Writing exclusively for ExchangeWire, James Duffy (pictured below), head of paid media at agenda21, discusses why traditional forms of media auditing are no longer appropriate for programmatic advertising and what alternatives need to be explored.
The end of traditional media auditing
The traditional way of auditing media is no longer fit for purpose. In today’s media landscape, where marketers want to understand value across brands and performance, online and offline, and are increasingly using programmatic-led auctions, the old ways of price-led auditing are of little use. John Billets, who effectively conceived the discipline of media auditing, himself has admitted that traditional pool-based media benchmarking is "flawed". New means and methods of media auditing have emerged, yet none of these have managed to grasp a stranglehold in the market.
At agenda21, we have strong relationships with our clients, built over years of trust, whereby our clients know that we are buying media at the right rate, at the right time. Other clients should follow suit, forgoing the use of an external, sometimes unproven, media audit and entrust their media agency to drive maximum value.
The traditional media audit, pool based auditing, was built on simplicity: the pooling together of a group of advertisers. The ad spend was tallied up in one medium in a set period and then divided by the sum of the audience delivered, thus deriving at an average value. This provides a measure against which individual advertisers could be compared and contrasted.
An alternative auditing method, called value tracking, validates the actual media prices against the media agency price commitments coming from the agency pitch. But a media world based on pricing that is agreed in advance is not the norm anymore, so neither of these auditing methods are fit for purpose when bids for ads are occurring in real time. Furthermore, thorny issues such as viewability and brand safety can be exacerbated by audits that benchmark cost at the expense of its quality.
The rise of programmatic
The whole premise of programmatic is that you can be incredibly flexible what you pay for ads, based on things that are difficult to audit. For example, it might be that the person you are targeting is incredibly in-market for a particular product so you will spend five, six, even ten times what you would normally spend.
What do marketers and agencies want today?
Today, marketers want to understand value across brand and performance, and the most successful campaigns align price to the outcome. Marketers want auditors who can pool together a bunch of metrics, including effective use of data, quality, transparency and optimisation in an audit.

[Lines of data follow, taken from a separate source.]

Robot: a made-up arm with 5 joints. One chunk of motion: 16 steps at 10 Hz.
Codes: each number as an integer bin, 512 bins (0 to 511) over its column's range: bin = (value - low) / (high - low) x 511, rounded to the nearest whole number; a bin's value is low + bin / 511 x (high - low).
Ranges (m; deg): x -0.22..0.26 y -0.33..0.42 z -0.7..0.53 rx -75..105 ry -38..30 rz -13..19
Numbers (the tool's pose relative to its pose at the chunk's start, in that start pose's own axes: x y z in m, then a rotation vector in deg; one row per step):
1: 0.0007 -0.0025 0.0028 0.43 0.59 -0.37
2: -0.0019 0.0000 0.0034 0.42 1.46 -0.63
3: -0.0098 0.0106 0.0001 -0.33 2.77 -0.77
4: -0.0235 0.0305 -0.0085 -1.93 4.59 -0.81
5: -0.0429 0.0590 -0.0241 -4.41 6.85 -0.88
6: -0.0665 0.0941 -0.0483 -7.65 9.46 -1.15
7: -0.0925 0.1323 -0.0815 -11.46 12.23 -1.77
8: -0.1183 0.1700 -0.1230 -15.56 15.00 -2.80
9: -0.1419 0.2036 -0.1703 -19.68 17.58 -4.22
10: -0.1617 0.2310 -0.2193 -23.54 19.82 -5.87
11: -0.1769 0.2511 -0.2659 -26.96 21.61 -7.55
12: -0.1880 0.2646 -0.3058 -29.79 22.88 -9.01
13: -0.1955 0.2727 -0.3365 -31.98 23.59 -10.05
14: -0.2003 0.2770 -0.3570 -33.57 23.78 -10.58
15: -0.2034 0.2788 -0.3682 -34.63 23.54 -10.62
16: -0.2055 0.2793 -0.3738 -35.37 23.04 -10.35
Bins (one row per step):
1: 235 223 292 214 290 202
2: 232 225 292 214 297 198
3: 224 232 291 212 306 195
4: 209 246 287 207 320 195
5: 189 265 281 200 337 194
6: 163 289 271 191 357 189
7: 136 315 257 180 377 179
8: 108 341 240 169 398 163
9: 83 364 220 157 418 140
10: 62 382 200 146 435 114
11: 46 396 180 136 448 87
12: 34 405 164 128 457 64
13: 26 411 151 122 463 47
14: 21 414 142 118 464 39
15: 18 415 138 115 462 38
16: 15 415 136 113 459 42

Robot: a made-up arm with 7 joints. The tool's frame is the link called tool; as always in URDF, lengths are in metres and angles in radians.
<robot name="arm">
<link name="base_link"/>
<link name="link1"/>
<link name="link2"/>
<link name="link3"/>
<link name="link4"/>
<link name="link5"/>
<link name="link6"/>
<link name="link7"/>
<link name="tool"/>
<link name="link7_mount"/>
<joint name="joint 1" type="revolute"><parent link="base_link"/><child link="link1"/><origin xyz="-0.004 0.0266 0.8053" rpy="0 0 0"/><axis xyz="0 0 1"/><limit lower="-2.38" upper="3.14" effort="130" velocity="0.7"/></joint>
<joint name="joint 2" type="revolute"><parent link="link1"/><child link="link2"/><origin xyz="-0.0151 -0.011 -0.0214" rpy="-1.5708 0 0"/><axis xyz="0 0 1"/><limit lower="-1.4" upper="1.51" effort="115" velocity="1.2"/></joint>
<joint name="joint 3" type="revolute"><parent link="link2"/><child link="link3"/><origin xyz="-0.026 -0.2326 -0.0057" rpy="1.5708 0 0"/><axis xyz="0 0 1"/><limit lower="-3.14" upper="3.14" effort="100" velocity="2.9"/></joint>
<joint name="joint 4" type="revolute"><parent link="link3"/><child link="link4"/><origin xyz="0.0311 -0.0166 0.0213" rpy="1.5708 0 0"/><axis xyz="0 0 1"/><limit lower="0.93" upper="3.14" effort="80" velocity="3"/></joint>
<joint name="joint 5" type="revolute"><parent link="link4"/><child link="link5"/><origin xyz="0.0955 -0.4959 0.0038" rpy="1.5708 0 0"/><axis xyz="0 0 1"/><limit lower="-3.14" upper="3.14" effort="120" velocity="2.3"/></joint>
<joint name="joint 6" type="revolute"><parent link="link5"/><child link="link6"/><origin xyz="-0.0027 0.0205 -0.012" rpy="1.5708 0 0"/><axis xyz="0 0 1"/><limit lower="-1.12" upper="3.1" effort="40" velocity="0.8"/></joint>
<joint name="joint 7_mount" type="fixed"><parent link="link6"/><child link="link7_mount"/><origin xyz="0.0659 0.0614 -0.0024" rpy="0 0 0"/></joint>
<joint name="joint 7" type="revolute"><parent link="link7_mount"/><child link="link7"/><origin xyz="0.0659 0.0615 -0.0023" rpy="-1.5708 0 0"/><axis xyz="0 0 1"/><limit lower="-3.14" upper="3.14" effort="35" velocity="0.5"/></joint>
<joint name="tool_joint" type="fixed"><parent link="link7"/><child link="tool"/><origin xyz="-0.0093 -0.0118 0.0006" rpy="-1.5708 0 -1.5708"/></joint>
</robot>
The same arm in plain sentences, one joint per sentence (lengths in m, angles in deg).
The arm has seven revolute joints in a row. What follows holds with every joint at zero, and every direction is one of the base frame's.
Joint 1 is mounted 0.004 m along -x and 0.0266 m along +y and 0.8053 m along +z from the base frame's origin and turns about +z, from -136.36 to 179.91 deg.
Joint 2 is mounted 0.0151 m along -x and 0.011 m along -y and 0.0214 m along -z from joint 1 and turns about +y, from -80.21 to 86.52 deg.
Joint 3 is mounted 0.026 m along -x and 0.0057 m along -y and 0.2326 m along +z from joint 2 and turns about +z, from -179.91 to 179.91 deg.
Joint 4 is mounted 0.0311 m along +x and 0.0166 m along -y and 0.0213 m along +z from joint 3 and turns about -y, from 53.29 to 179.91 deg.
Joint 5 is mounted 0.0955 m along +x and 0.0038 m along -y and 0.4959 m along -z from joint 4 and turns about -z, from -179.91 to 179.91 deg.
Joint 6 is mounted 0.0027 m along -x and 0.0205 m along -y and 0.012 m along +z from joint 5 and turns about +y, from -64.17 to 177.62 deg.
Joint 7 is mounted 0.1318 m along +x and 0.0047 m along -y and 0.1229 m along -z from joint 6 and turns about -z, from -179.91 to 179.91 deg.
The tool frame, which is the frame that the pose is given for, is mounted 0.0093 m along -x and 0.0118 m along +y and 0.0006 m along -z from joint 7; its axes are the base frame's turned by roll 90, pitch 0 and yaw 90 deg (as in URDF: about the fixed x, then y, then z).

But in an increasingly programmatic world, this is difficult with so many variables, a situation likely to get worse as other media like outdoor and TV goes down this channel. And while some media agencies view auditing and benchmarking as a positive way of demonstrating compliance, some have raised fears that media auditors might misuse confidential data to inform clients and have also complained about a lack of independent regulation.
Alternative auditing models
Amid much uncertainty about the value of the media audit, forward-thinking advertisers are demanding alternative solutions. For example, Deutsche Telekom has opted to opt for a consortium of auditors that will split the media auditing and evaluation responsibilities across Europe, while Heineken has hired Dutch company Digital Decisions to provide source data monitoring services as opposed to price benchmarketing.
Is auditing a positive?
If any agency is doing its job, then the client should feel the value every day of the week, whether that be in performance or consultancy process. It is those clients which are clear on how they measure performance, who will be able to better audit the value that their agency relationship provides. For this reason, I would argue that for some brands, particularly SMEs, the use of an external media auditor is not needed.
By entrusting that the media agency is making the right decisions, the relationship between agency and client can only grow stronger. Saying that I do understand for bigger brands, an external media audit can be a desired option to evaluate the performance of an agency.